= Rojbin Ören =

Turkish national cross-country skier (born 1992)

Rojbin Ören (born 1992) is a Turkish former national cross-country skier, physical education teacher, and coach.

== Biography ==
Ören was born in Yüksekova, Hakkari. She began skiing at the age of 11, inspired by the athletic successes of her brother and uncle. Despite the harsh winter conditions and high altitude of her hometown, she utilized the environment to her advantage to develop her skills. Rojbin Ören first rose to the Turkish National Team in 2006. She achieved this rank just one year after she began her skiing career in 2005, and she is the first female athlete from her region to represent Turkey as a national athlete.

== Sporting career ==
Ören competed in cross-country skiing, Nordic disciplines, and biathlon, representing Turkey at national, European, and Balkan competitions. Between 2006 and 2013, she earned multiple podium finishes at Turkish national championships and won medals at Balkan championships. She placed sixth at a World Championship event in Italy.

She also competed in ice hockey and athletics, finishing third with her university team at the 2012 Turkish Ice Hockey Championship. Later, she served for three years as a coach for the Turkish National Ski Team, including the women’s team.

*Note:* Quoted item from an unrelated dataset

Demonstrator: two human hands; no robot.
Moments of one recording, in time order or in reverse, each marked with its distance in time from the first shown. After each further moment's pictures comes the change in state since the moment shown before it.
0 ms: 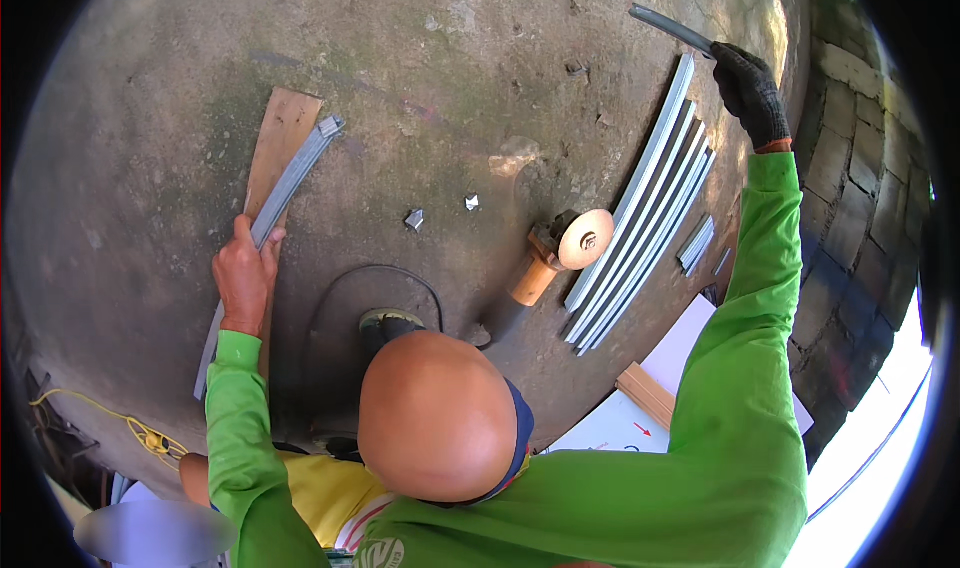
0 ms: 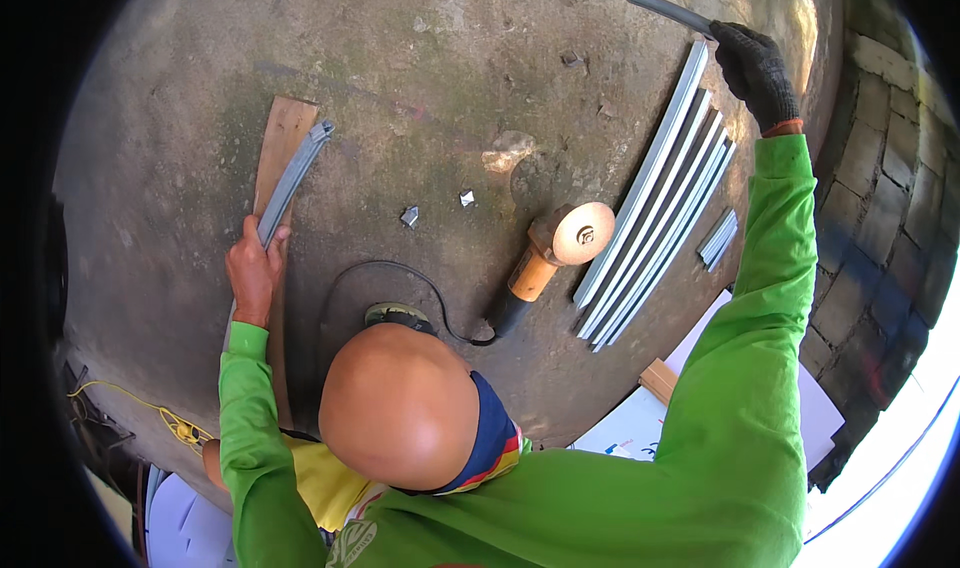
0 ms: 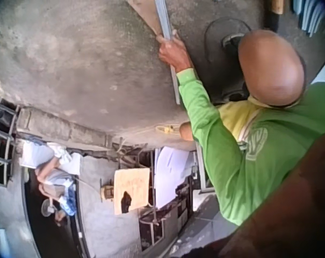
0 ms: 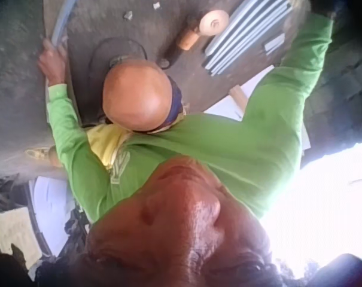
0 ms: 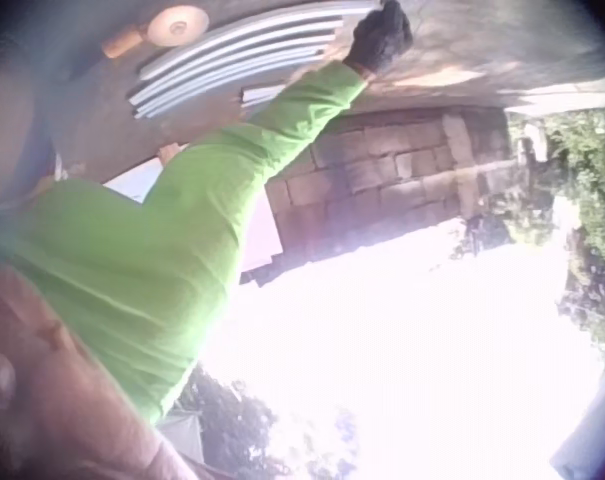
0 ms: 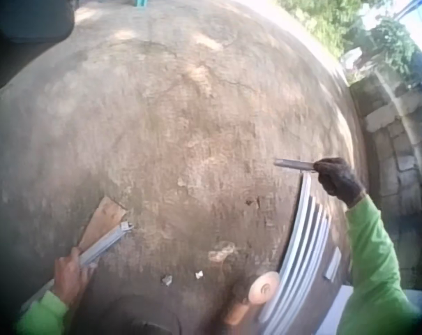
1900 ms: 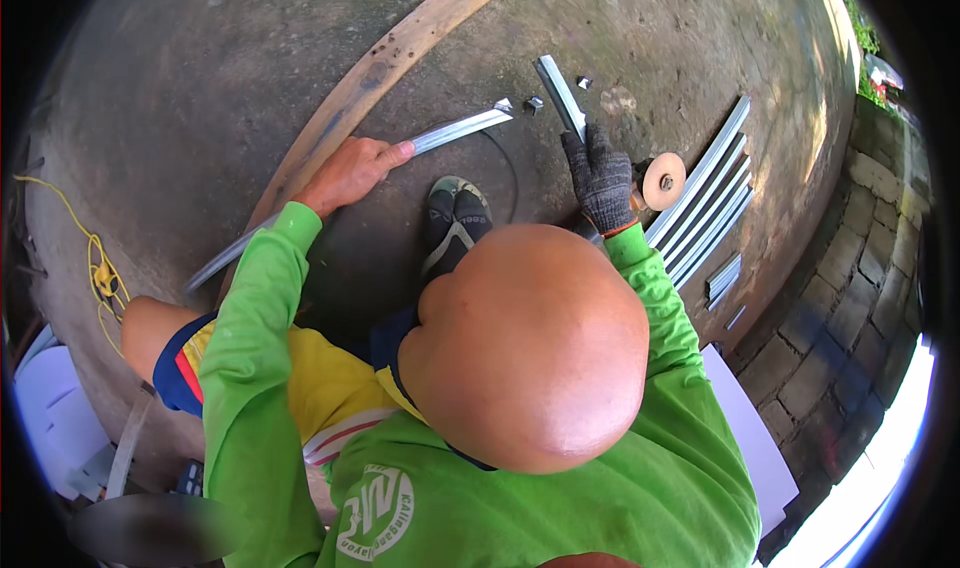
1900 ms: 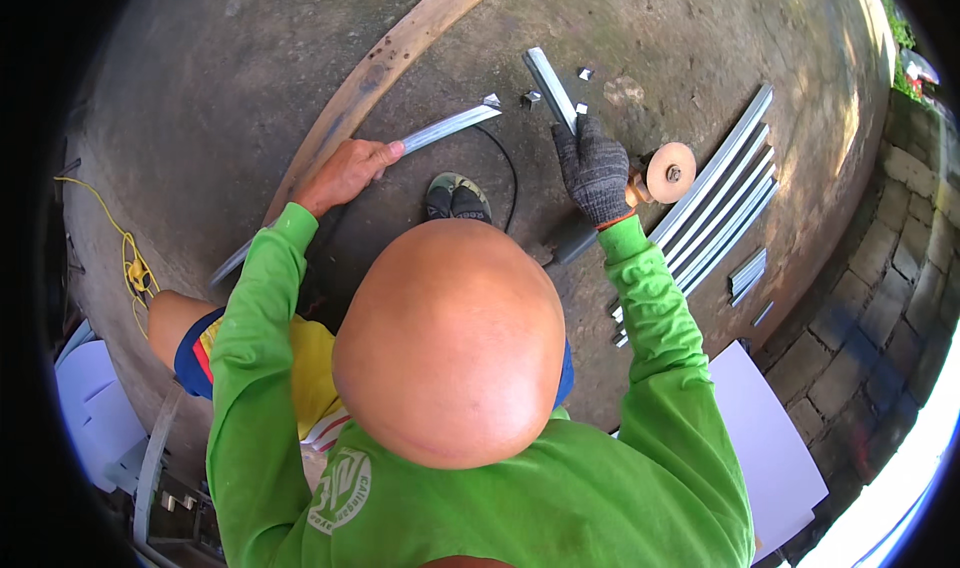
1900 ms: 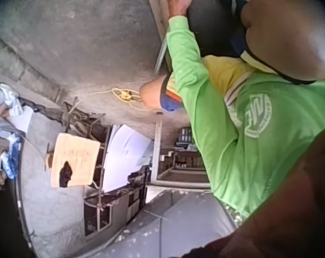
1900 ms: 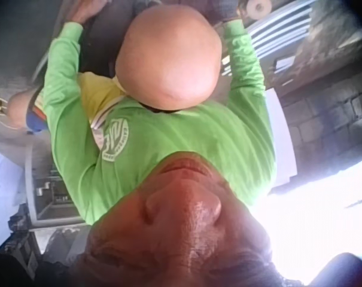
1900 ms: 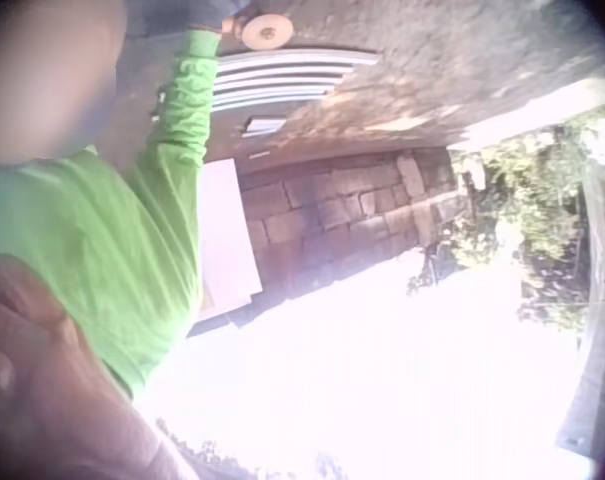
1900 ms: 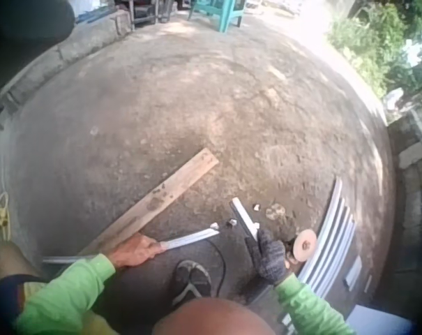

== Coaching and later career ==
After returning to Yüksekova as a physical education teacher, Ören became active in youth sports development and served as Sports, Cultural and Social Project Coordinator at the local Directorate of National Education.

She volunteers as a cross-country skiing coach for middle school students, training them near the Dilimli Dam. She believes Yüksekova’s high altitude and harsh winters provide ideal conditions for endurance sports. Under her guidance, several students have achieved national success.